> [Problem description] For the listing below, work out how many lines hold the word "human" and give that number by itself.

> [Supplied data]
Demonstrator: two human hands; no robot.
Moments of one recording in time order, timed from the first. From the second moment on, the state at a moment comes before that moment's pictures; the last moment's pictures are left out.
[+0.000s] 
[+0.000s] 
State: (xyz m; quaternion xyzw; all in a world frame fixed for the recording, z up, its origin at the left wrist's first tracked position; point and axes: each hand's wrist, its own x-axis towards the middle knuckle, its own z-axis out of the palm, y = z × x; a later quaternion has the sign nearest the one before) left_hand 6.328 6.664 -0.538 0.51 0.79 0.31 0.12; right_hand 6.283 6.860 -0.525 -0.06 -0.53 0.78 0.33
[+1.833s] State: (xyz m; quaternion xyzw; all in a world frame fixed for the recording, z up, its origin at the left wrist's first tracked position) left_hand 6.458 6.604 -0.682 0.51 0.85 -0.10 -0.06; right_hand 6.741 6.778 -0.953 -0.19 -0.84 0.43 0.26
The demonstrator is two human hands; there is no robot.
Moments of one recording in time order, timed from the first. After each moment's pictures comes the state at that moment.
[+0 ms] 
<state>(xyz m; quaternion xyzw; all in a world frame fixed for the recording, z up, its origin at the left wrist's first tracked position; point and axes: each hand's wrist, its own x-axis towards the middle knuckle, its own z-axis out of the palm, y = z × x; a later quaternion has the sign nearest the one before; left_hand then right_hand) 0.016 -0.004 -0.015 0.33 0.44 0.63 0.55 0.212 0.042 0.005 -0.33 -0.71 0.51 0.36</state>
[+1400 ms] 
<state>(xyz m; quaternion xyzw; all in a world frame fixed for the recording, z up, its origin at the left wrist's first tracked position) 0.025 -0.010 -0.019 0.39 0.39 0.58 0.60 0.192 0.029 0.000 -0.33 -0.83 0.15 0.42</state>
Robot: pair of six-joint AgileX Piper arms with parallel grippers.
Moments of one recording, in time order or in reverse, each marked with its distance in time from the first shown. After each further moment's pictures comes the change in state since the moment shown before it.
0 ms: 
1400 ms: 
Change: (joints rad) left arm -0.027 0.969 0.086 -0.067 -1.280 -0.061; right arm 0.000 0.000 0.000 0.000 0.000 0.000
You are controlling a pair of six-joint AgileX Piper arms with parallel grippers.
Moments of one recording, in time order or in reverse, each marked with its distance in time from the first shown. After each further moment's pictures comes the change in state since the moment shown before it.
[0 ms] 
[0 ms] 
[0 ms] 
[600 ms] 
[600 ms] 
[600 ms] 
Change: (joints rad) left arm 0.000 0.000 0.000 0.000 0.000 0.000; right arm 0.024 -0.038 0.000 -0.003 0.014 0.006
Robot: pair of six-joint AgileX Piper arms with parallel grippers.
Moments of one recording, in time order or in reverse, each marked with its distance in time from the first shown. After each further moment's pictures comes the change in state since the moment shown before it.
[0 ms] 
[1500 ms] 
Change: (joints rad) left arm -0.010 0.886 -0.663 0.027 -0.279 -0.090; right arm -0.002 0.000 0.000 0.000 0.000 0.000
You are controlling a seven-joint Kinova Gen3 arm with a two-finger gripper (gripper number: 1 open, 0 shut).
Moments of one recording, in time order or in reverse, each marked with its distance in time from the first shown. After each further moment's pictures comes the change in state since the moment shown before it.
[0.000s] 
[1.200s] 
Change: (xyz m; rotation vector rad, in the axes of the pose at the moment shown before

> [Task answer] 2